02 August 2017 | News
Unexpectedly large increase in the risk of serious adverse events, primarily infections among patients with IgA nephropathy and excess protein in their urine
Treatment with pills of the steroid methylprednisolone was associated with an unexpectedly large increase in the risk of serious adverse events, primarily infections among patients with IgA nephropathy and excess protein in their urine. This study was recently conducted by George Institute for Global Health.
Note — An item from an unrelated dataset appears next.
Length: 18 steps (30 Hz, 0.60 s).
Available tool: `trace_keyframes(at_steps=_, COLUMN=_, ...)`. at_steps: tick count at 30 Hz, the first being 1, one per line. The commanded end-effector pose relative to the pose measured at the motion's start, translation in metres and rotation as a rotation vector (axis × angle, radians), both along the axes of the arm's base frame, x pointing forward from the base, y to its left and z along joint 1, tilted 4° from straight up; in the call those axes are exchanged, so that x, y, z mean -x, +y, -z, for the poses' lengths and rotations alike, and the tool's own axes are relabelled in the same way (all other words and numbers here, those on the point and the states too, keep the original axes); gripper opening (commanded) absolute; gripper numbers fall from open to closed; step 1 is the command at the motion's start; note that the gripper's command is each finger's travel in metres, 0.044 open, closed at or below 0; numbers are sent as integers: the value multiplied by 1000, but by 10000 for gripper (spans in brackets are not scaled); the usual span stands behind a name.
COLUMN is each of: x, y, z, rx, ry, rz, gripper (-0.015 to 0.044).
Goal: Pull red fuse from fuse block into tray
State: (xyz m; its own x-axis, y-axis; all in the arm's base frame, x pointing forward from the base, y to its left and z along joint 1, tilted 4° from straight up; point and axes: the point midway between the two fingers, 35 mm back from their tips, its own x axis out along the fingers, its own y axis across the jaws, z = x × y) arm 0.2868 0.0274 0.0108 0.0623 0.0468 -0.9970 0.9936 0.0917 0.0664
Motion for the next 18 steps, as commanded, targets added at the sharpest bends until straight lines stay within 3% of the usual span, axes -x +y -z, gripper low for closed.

Dr. Vivekanand Jha, Executive Director of the George Institute for Global Health, India, and one of the authors associated with the study said, “Up to 30 percent of all people with IgA nephropathy will eventually develop end-stage kidney disease. Decreased kidney function, persistent proteinuria, and hypertension are the strongest risk factors.”
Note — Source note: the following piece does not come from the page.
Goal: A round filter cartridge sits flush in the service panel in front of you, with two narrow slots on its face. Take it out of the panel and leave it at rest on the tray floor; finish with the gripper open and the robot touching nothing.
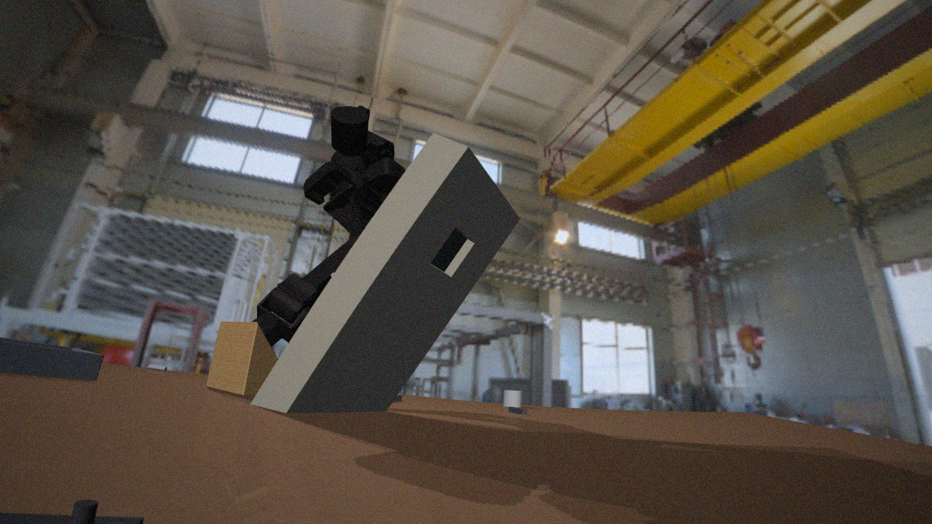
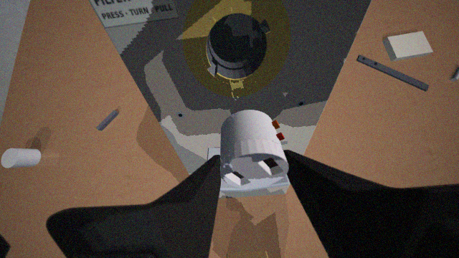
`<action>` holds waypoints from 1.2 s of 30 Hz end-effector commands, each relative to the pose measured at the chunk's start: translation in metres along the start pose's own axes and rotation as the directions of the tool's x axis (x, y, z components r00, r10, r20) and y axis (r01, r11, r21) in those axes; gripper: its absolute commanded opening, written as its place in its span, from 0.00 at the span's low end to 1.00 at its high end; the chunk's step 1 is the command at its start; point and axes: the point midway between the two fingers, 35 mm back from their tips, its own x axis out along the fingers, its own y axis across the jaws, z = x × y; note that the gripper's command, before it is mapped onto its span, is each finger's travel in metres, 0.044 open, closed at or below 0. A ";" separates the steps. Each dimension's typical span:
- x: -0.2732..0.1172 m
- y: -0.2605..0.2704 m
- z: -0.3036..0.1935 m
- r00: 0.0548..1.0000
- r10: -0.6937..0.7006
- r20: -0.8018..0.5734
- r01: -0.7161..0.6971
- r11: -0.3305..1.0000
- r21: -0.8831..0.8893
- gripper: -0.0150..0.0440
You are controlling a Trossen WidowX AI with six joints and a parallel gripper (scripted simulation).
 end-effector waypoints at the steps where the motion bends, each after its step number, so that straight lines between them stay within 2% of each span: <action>1: -0.026 -0.001 0.001 1.000 -0.006 0.003 0.006 1.000 -0.007 0.25; 8: -0.054 0.001 0.000 1.000 0.001 0.004 -0.001 1.000 -0.008 0.25; 29: -0.040 -0.090 0.001 1.000 -0.003 0.006 0.003 1.000 -0.012 0.25; 31: -0.040 -0.082 -0.001 1.000 -0.004 -0.004 0.005 1.000 0.024 0.25; 36: -0.048 -0.113 -0.016 0.995 -0.093 -0.043 0.099 0.978 0.185 0.25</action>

Guidelines recommend corticosteroids in patients with IgA nephropathy and persistent proteinuria, and they are widely used in these patients, but the benefits and risks have not been clearly established. In the study, participants with IgA nephropathy and proteinuria were randomly assigned to oral methylprednisolone (n = 136) or placebo (n = 126) for 2 months, with subsequent weaning over 4 to 6 months.
Recruitment was planned in several countries including China and India but after 2.1 years' median follow-up, recruitment was discontinued because of an unexpectedly high rate of serious adverse events (including infections, gastrointestinal, and bone disorders). Serious events occurred in 20 participants (14.7 percent) in the methylprednisolone group vs 4 (3.2 percent) in the placebo group, mostly due to excess serious infections (8.1 percent vs 0), including two deaths. The primary renal outcome (end-stage kidney disease, death due to kidney failure, or a 40 percent decrease in estimated glomerular filtration rate [a measure of substantial loss of kidney function) occurred in 8 participants (5.9 percent) in the methylprednisolone group vs 20 (15.9 percent) in the placebo group.
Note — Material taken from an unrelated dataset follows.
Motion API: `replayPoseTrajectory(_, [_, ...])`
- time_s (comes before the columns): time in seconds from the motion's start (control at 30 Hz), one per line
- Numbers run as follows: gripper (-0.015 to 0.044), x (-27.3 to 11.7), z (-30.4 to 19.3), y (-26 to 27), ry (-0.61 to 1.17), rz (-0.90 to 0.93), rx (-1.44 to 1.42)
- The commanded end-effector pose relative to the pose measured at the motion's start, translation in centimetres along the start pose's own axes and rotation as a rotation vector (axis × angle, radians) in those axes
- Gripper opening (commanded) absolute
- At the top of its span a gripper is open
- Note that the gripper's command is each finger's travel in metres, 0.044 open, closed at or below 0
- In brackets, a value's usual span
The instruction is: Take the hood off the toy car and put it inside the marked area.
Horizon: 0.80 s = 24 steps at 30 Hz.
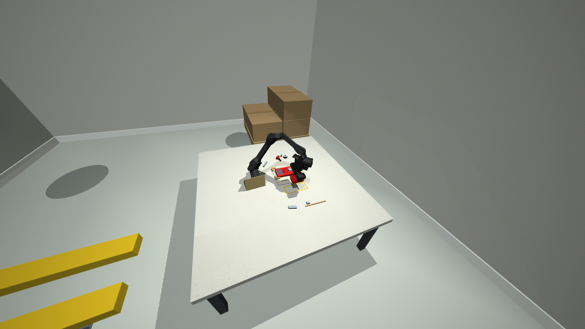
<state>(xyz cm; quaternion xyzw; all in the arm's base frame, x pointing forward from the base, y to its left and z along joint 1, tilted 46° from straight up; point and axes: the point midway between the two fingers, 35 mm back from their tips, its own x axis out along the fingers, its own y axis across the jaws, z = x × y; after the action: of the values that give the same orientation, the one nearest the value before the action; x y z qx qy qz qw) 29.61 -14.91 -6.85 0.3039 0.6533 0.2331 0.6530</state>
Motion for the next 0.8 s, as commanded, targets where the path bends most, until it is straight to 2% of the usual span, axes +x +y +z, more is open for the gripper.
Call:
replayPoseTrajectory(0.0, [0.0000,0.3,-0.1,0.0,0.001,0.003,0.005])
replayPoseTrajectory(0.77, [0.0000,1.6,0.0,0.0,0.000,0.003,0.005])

Vlado Perkovic of the George Institute for Global Health Sydney and a lead author of the study said, “Although the results were consistent with potential renal benefit, definitive conclusions about treatment benefit cannot be made, owing to early termination of the trial.”
Prof. Hong Zhang of Peking University First Hospital, Beijing adds, “A limitation of the study was recruitment was stopped earlier than planned because of excess adverse events and so the power of the study was less than predicted, and both risks and benefits might be overestimated thus."